In the performance tab, we now have the ability to monitor the state of the scratch texture manager, the currently used memory by it, as well as just how full the manager's caches are. The "Scratch Texture Manager" checkbox allows you to inspect the relevant state of the caches and see how the memory usage evolves.

STM_metrics_showcase.png
Scratch Texture Manager counters

In the charts panel for the scratch texture manager, there are 4 charts that give you information:

  • "STM (Scratch textures) Memory" - the current memory used for scratch textures.
  • "STM (Scratch textures) Limit" - the cache capacity limit for scratch textures
  • "STM (Layer textures) Memory" - the current memory used for layer textures
  • "STM (Layer textures) Limit" - the cache capacity limit for layer textures

It is advisable to inspect only the charts for a single type of texture at a time as otherwise the charts panel becomes overwhelmed. The charts displayed can be controlled with the checkboxes above the panel.

charts_enabling.png
Enabling Scratch Texture Manager charts

The dashed lines show the caches' limit while the solid ones indicate the current memory used. When the current memory goes over the limit, the scratch texture mange will destroy some of the textures at the end of the frame. Depending on your use case, you may have to adjust the caches' capacities to avoid their thrashing. This panel in the Performance tab will help you decide on the exact size of the caches.

Screenshots

The last feature that we'll touch upon in the "Screenshots" checkbox. The screenshots recording works the same way it does in Chrome. Enable the checkbox and do a performance recording. Cohtml will encode a screenshot of each frame and send the data to the inspector. Then, when examining the recorded data, you'll be able to see how the UI texture changes each frame.

screeshots_showcase.gif
Note
The screenshots are taken only if the "Screenshot" checkbox is enabled. Screenshots of the UI texture won't be included in the JSON data if the recording was done without them. You can be sure that when saving a profiling session of a recording without screenshots, there won't be any image data in the resulting JSON file.

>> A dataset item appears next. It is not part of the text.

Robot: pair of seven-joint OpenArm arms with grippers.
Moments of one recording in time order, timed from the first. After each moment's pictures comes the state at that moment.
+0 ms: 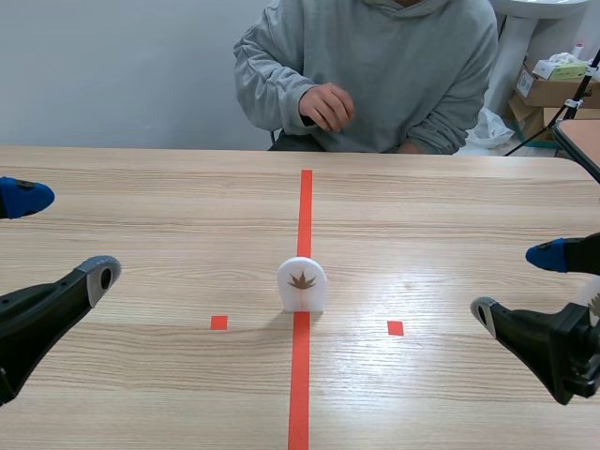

The screenshot capturing is useful when you want to some visual problem that happens in specific circumstances. You can, for example, set up a page that reproduces the issue and then run the page while performing a recording with screenshot capturing enabled. This, the rendered page for each frame will also be saved in the resulting JSON file for the profiling session. This way it might be easier to communicate with the Gameface's support team about specific issues in a page.